As someone who has done a lot of silly things for clients and bosses over the years, I considered this to be both a lesson in presenting, as well as a free *BONUS* lesson in sucking it up. My gift to their future selves!

These are good kids who were bright and lively, engaged in school and their chosen topic. They were clearly well-loved before they got to me and had good prospects afterward. But they were remarkably whiny about this assignment. When I framed it as "you will frequently be called upon to learn to use a new tool quickly, or be flexible in a new situation" I narrowly avoided a revolution.

This prompted the question about why are new things hard? Why do we resist new ideas? We would welcome a change of fortunes if we won the lottery, right? Change sounds like a good thing.

I think it is because of
the unknown. They all knew how to use Powerpoint and not how to use this, they want to look good and save time, stick with what you know. That seems logical.

But there is an insidiousness to sticking with what you know. The list is endless from the road you drive on daily being closed and you are surprised to have to spend time finding an alternate route.
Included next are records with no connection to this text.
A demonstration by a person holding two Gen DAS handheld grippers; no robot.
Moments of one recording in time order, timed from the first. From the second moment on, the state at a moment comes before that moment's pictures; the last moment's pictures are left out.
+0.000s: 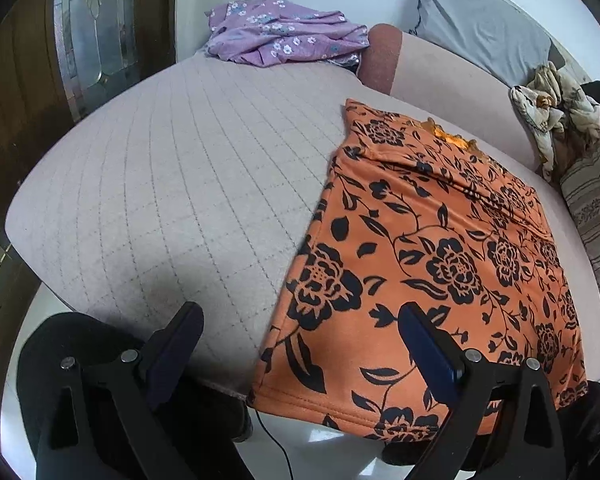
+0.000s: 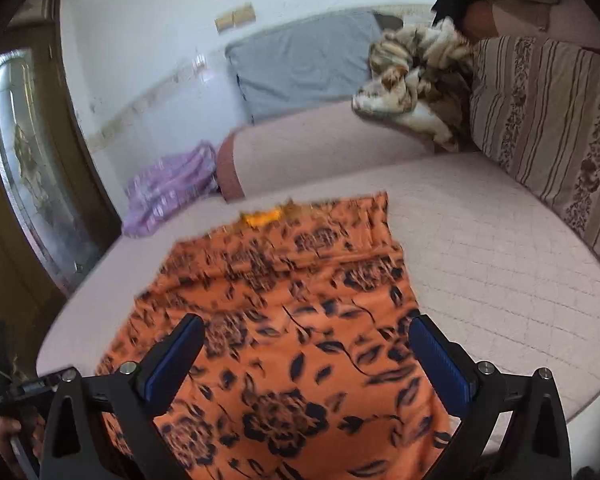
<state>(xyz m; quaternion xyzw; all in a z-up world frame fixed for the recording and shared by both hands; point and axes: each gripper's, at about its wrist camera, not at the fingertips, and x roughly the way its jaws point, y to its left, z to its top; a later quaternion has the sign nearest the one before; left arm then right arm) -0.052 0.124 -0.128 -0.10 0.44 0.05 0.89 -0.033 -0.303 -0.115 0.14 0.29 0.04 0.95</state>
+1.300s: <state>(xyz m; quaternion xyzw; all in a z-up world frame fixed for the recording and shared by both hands) -0.039 0.130 -0.178 -0.11 0.53 0.03 0.84 -0.022 -0.398 -0.221 0.32 0.53 0.15 0.77</state>
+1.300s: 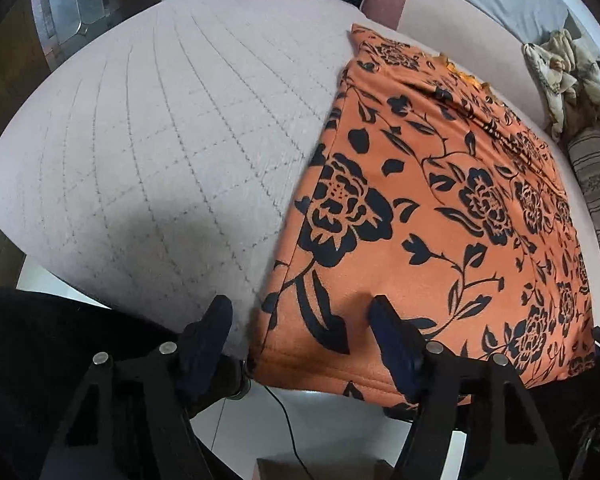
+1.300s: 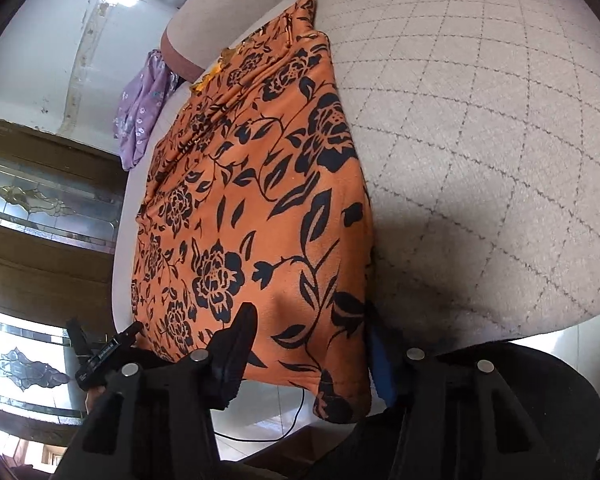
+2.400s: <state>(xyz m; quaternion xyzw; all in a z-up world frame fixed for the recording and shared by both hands) -0.032 0.128 -0.153 -0.12 0.52 -0.04 0.84 -0.017 -0.392 -0.221 0.33 0.53 0.17 0.76</state>
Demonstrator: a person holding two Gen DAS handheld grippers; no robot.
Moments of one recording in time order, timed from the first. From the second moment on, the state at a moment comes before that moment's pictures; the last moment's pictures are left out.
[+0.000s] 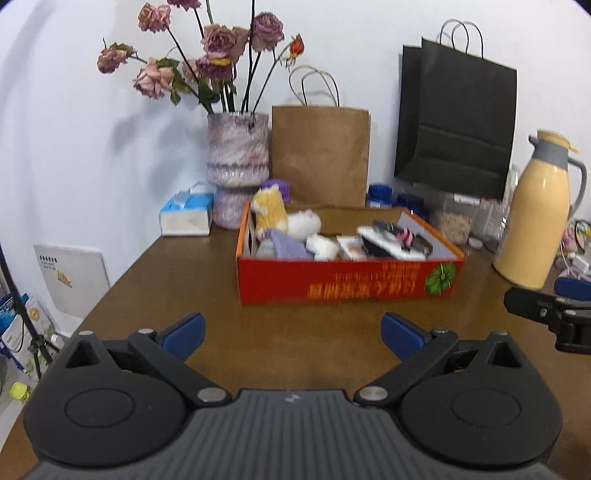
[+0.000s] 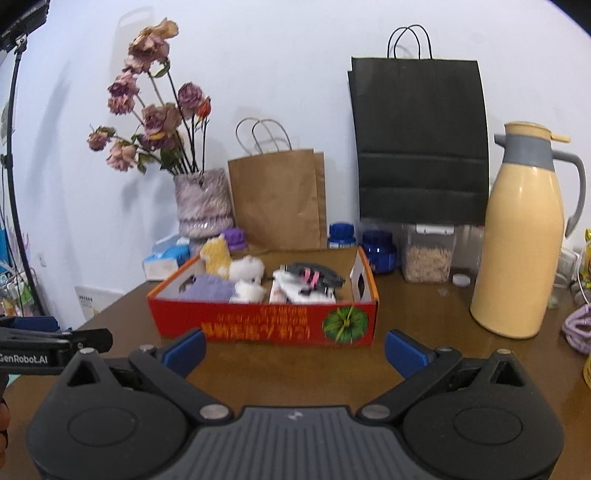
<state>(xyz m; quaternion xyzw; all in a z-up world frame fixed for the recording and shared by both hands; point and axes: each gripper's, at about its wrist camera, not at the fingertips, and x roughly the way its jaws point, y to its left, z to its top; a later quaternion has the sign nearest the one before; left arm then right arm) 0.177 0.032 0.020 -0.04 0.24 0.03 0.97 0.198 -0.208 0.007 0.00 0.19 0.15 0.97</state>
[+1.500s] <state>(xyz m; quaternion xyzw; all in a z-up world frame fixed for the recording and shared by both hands) 0.122 0.020 0.018 -0.03 0.25 0.03 0.97 0.154 -0.214 -0.008 0.00 0.20 0.15 0.97</state>
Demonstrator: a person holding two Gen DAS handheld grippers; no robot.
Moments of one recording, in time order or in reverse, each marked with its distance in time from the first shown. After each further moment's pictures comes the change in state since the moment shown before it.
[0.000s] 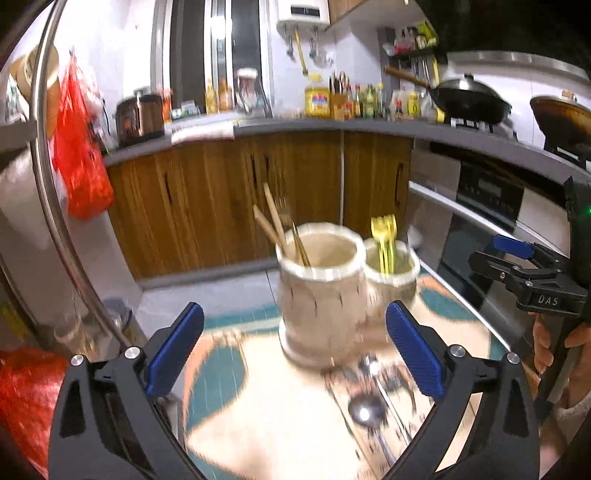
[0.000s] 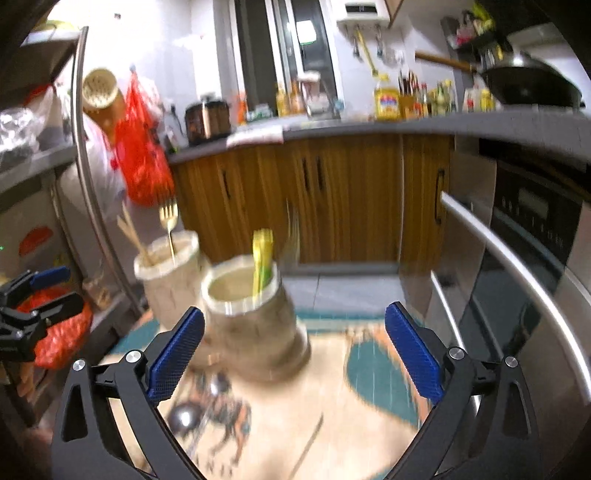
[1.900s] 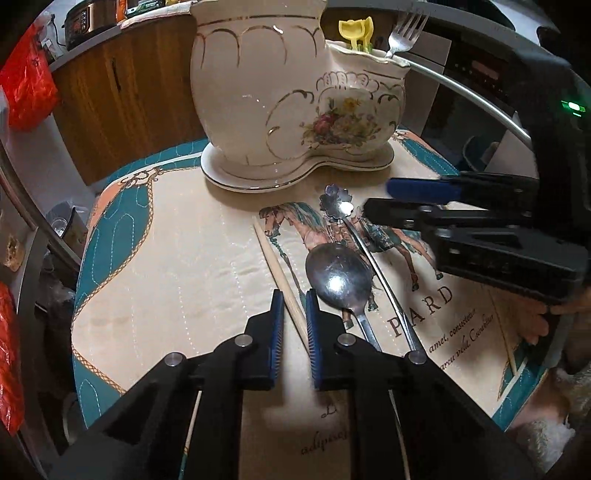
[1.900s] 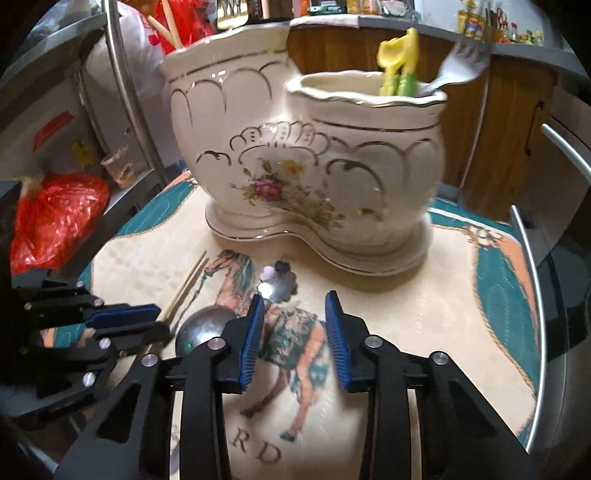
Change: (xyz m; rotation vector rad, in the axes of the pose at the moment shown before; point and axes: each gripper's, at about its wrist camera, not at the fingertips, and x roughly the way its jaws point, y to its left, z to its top) left arm 0.081 -0.025 -0.106 -0.014 0.409 -0.156; right arm 0.100 0.068 -0.063 -0.165 0.392 0.167
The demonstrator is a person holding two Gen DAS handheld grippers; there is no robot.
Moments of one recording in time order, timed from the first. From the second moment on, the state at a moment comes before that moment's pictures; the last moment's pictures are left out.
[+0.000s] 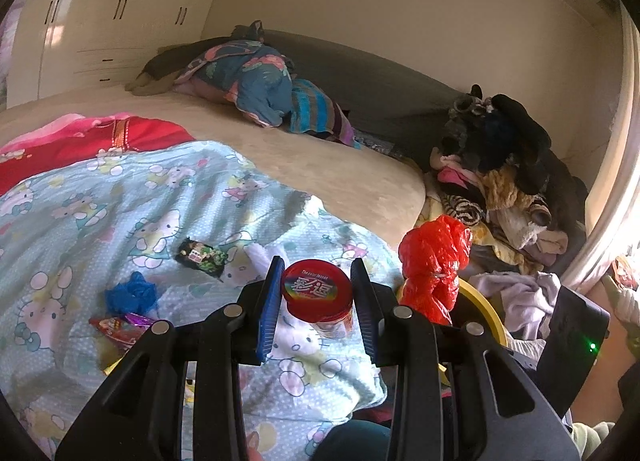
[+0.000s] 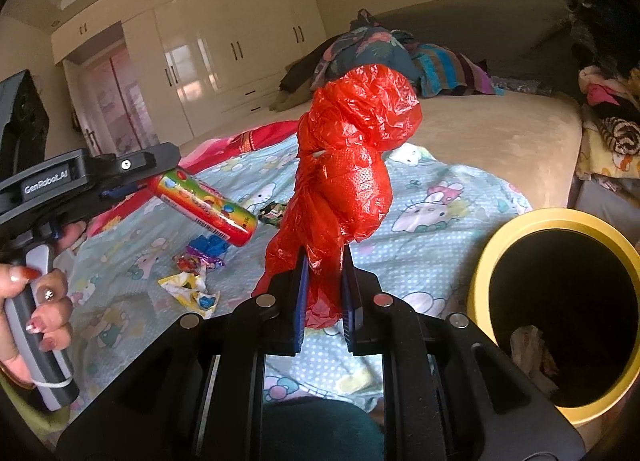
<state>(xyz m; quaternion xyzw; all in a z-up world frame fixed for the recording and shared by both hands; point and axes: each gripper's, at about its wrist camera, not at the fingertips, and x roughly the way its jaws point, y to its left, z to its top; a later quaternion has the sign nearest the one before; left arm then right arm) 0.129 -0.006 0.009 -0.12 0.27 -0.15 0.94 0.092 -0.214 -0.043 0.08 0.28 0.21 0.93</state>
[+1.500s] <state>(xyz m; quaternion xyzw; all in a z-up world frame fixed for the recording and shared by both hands) 0.136 -0.110 0.001 -0.06 0.29 -0.23 0.93 0.109 -0.328 -0.061 0.16 0.28 0.08 0.94</state>
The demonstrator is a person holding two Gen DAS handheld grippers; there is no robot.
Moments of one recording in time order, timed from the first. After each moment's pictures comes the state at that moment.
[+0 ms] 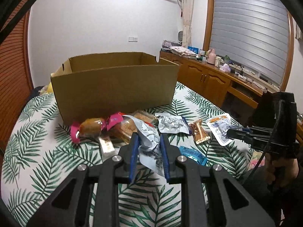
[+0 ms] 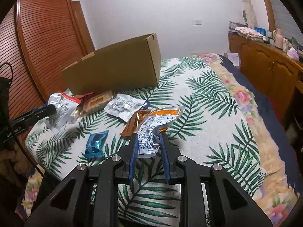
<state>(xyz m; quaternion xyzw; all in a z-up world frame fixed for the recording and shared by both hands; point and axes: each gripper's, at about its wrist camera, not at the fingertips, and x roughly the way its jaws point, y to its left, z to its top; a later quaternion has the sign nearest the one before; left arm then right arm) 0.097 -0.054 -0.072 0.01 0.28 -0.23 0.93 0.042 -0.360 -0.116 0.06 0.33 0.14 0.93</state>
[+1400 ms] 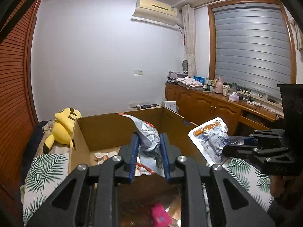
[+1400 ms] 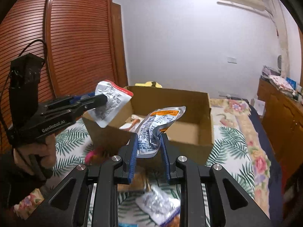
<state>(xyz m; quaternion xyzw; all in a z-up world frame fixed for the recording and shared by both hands) 0.239 -0.021 0.005 0.01 0.17 -0.22 0.96 0.161 -0.255 -0.010 -0.04 0.24 0.24 0.94</state>
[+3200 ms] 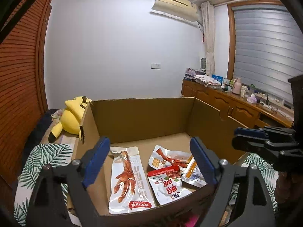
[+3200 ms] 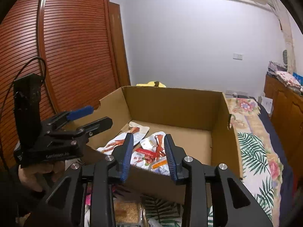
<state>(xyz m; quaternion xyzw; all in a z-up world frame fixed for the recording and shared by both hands) 0.295 -0.004 -0.047 -0.02 0.19 -0.16 0.97 0.228 -0.234 -0.032 -0.02 0.24 0.26 0.94</state>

Or staying in a marriage that lost it's zing and years and love are wasted.

David and I would go to the same restaurant at about the same time after work every Friday for probably 2 years. We joked how we liked our "rut". We'd order the same food and catch up with our long-term waiter. We stayed in our rut because it was pleasurable.

But it was also protecting us from risk. There were other places to go but we only had that one special Friday evening release from work. If we tried new places, they might not be as good. We would have *WASTED* an opportunity to have our special chimachangas. This was unthinkable.

I would have had to come up with assurances that a new place would be better, and it would have to be A LOT better to justify that risk. The perceived cost is so much more higher than the actual cost of a wasted dinner, but we're not reasonable. We became not just loyalists, or product evangelists, but no-change-niks.

Our customers walk around all day long with lists of things they like, habits they have, risks they're not willing to take. We need to acknowledge not just the specific, concrete reasons for resistance like "it will cost me money to change banks" or "I already have a houseful of mini-USB chargers, I'm not switching to an Apple phone."

We as marketers and copywriters and product developers have to consider the emotional toll taking that risk to try our product will have on our poor, sweet customer. "What if buying your thing is worse than the old thing I used?' "What if it burns down my house?" "What if my wife leaves me because I switched phone companies??" They're not reasonable but they are real.

I am a big fan of demonstrations and getting your product in the hands and mouths of your future loyalists. Costco is brilliant here. Test drives. No obligation trials. Free quotes.

Look at your product for ways to help your consumer overcome their sense of risk and just try it. It will be a good skill for them to learn.